Quatro perguntas para

Érito Pereira da Cunha, delegado e coordenador-geral da Subsecretaria do Sistema Penitenciário do DF (Sesipe)

Como o senhor avalia as visitas feitas por familiares no sistema carcerário?
As visitas ocorrem dentro do que é previsto na Lei de Execução Penal (LEP).

Muitos parentes visitantes reclamam sobre serem humilhados por agentes penitenciários nas visitas. Como explicar isso?
A Sesipe atua com respeito às leis vigentes e com respeito à dignidade da pessoa humana, não permitindo qualquer desrespeito ao interno, familiar ou servidor.

Existe algum trabalho promovido dentro das penitenciárias para humanizar o atendimento aos visitantes?
Todos os servidores são orientados a respeitar as leis vigentes.

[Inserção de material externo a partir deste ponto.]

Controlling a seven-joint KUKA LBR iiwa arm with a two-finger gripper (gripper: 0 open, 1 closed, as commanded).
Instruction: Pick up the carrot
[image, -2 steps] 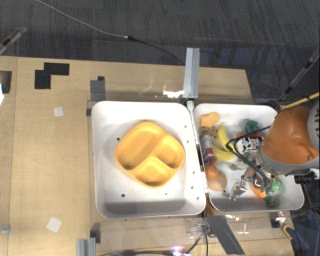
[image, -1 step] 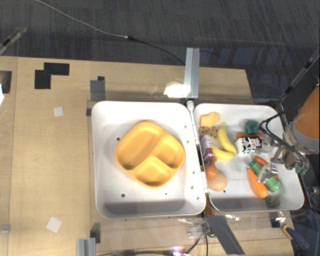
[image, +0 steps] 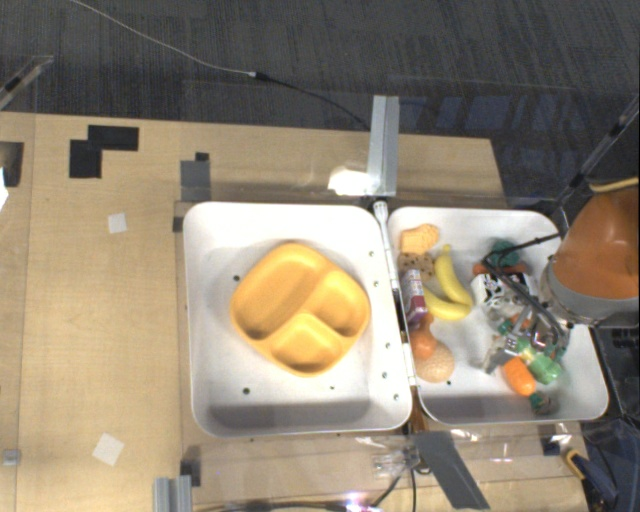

Segundo dados do Conselho Nacional de Justiça (CNJ), há 16.688 mil presos no DF, mas a capacidade é de 7.398. Como podemos explicar isso? Onde está o problema?
O problema da superlotação é nacional, e não só do Distrito Federal. Creio que (a solução) está na educação e na melhoria de perspectiva de vida dos brasileiros. Todos querem uma oportunidade de ter uma vida digna.